Looking at the artifacts and nvvm I fear this is more than a single bug. :/
These are the last log entries which definitely worked:
Thorin:
commit 719833f675dc98452d432444bba0b0bb6ff3e30e (HEAD -> master, origin/master, origin/HEAD)
Date: Fri Feb 18 20:22:33 2022 +0100
Whitespace, formatting.
Artic:
commit 36e8f452583d50a20256ee021282bad6188a5c76 (HEAD -> master, origin/master, origin/HEAD)
Date: Tue Jan 25 19:29:40 2022 +0100
fix doc for ExprStmt
Runtime:
Merge: 4822907 9f91939
Date: Thu Mar 31 00:08:13 2022 +0200
Merge pull request #30 from AnyDSL/add-cuda-cpp-version-option
Add AnyDSL_runtime_CUDA_CXX_STANDARD option
Yet another quick update. The artifacts with AVX2 are an issue with Ignis not thorin (most likely) as they still occur within the very old commits, but the error messages do not.
The following file contains a mini-dump on Windows, with a crash due to a stack overflow. Starting at the line https://github.com/AnyDSL/thorin/blob/6fa217b6709120a8d7ecfd51de4e4f8358180e1d/src/thorin/transform/importer.cpp#L81 and (after a recursion depth of > 64) crashing inside https://github.com/AnyDSL/thorin/blob/6fa217b6709120a8d7ecfd51de4e4f8358180e1d/src/thorin/transform/importer.cpp#L86 exactly at https://github.com/AnyDSL/thorin/blob/6fa217b6709120a8d7ecfd51de4e4f8358180e1d/src/thorin/world.cpp#L104 The information might become handy or helpful for debugging. igview.zip
Fixed with daa65233460e4ae8dd89b9849c071dd18b2dd043
The following file contains a mini-dump on Windows, with a crash due to a stack overflow. Starting at the line
and (after a recursion depth of > 64) crashing inside
The information might become handy or helpful for debugging. igview.zip
This bug still exists.
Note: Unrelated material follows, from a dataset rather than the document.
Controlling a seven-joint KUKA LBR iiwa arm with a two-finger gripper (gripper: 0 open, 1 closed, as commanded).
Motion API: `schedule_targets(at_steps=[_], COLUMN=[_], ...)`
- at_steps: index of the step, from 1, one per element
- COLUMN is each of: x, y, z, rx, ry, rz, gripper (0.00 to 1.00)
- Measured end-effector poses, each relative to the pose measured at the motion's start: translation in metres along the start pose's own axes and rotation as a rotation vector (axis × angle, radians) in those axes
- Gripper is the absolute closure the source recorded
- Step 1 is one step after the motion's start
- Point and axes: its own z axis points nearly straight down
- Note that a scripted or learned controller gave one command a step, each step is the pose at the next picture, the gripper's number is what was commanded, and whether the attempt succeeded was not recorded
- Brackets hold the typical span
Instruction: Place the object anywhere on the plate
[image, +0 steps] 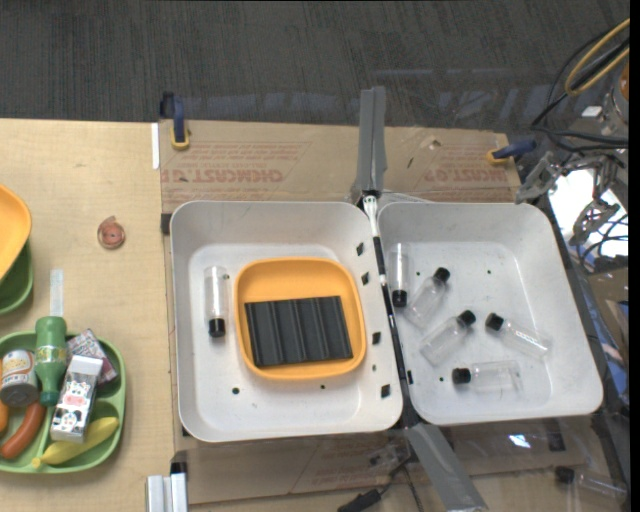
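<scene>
Left bin: you see an orange plate at centre; one vial lies at its 9 o'clock, off the plate.
Right bin: five vials scattered; its 12 o'clock half is bare.
Tool: you cannot tell its state.

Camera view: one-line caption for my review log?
Orange plate with a black ridged insert in the left bin, one vial beside it; five vials in the right bin.

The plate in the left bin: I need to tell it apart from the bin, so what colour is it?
Orange-yellow plate, with a dark ribbed centre, seen in the camera view.
</scene>
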Motion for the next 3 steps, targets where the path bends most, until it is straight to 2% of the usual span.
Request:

Therefore, I am reopening the issue
JIT code generation triggers a lot of errors and produces (for some targets) artifacts while rendering, some targets (nvvm) do not even run. The bug appeared after updating AnyDSL (from a version before March 2022), not by modifying Ignis.
You can repeat the bug with any scene in Ignis when using recent AnyDSL and whatever target you want. The generic, avx2 and nvvm all fail and produce a similar error output. Generic does not produce artifacts and renders totally fine. AVX2 produces artifacts as shown in the image. NVVM produces a
CUDA_ERROR_LAUNCH_FAILED
and crashes. The problem has to be in thorin (or artic). Tried a previous version of rv (which definitely worked before) and the bug still exists.Here are some errors messages triggered by thorin for avx2: errors.txt and the (large!) dump produced by thorin (or artic): debug.txt The debug.txt contains multiple jit shaders and some Ignis log output as well, as it was just grabbed from the stdout.
I will have to see how to single out the problem, but that will take some time. I will also look which commit broke the code generation. Nevertheless, I will post the issue now. Maybe you guys already know where the problem is?
The bug happened on Linux, Ubuntu 22.04. Did not try Windows yet.